“Just Google It”


Prompt:  Assume you have your first full time teaching job and the principal tells you that you’ve been selected to pilot the  “1 to 1 Project.”  What are your thoughts about the opportunities and challenges that  presents?

Like many others, I believe that technology in the classroom can be a huge asset to teachers and students. A few pros of 1:1 technology is that it gives students who may not have access to technology at home to now have a personal device to complete work at home. It also allows students to easily share information through apps such as Google Docs, Padlet, or Haiku Deck. It also gives students the capability to presenting their learning through difference mediums, such as: videos, voice recordings, power point presentations, and even animations. However, from personal experience of participating in a school that enforced the use of 1:1 laptops, I can also see the cons of incorporating it in the classroom.

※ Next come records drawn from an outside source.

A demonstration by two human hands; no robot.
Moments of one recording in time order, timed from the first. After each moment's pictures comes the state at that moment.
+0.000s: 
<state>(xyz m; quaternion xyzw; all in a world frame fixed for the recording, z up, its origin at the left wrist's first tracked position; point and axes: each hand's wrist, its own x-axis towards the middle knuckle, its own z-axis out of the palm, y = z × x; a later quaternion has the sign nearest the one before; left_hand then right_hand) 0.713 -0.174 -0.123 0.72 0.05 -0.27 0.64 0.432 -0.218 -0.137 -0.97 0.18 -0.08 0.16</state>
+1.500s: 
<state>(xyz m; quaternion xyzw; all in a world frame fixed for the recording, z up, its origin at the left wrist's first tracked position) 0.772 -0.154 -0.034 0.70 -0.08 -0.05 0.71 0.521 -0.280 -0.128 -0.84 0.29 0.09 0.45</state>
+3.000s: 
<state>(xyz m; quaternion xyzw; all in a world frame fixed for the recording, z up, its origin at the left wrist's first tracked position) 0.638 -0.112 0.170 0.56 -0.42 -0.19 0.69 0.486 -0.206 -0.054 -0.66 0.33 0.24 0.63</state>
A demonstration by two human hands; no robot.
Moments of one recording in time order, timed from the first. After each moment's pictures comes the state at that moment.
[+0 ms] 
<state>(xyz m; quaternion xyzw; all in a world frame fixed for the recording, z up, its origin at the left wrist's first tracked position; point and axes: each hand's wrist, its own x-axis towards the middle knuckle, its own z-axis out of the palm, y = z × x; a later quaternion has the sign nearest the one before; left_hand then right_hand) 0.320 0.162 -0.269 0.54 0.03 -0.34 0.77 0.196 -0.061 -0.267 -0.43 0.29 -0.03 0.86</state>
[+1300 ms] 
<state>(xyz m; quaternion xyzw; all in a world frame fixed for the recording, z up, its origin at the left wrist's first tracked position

As an individual pursuing a career in teaching, I see the use of 1:1 Ipads or laptops as an opportunity for students to connect with a learning style that best suits their digital generation. 20 years ago, teachers had set time aside in class to go to a computer lab, and instruct students how to use a computer. Now, Ipads, tablets, and laptops are within arms reach in the classroom, and sometimes students are more technology literate than their teachers. It amazes me as to how easy it is for students to resolve their problems, questions, or confusion by pressing a few buttons. Finding an answer for almost anything can be done with a simple, “Google.”

Although the incorporation of a 1:1 device can easily help students advance in their research, create presentations or videos, and even participate in communities through blog posts such as this, it can also be easily abused. With technology students are capable in completing work at much faster speeds, and with that extra free time students then have the leisure of browsing the Internet, and going off subject within the classroom. Even if the Wi-Fi of a school is able to block content and sites such as Facebook or YouTube, students can be so tech savvy and find proxies to get around it. I mean, I have witnessed teachers ask students how they can get around a system in order to show a YouTube video multiple times. For me it is a fear that even if I do have the power to monitor and check what my students are doing on their computer or tablet, I do not have the time to monitor 15-25 screens constantly to ensure students are not deviating from the class agenda.

Lastly, I strongly believe that handwritten notes and penmanship is a necessary skill in life. Although I understand that having a 1:1 device does not necessarily mean using it for everything in the classroom, I do not want my students constantly relying on a keyboard, online power points, or snapping a picture of class notes to gather information. I want my students to retain information by physically feeling and expressing their thoughts onto a piece of paper. There have been multiple studies done that have concluded that by physically writing individuals are able to retain information better, improve their writing, and remain focused, and I believe that it is because students are able to physically create something, and organize their thoughts in a way that best represents the way they think.

If I were to be put in charge of a 1:1 program, I would want to emphasize that the device is a tool to support learning within in a classroom, rather than attempt to revolve a class agenda to incorporate the technology.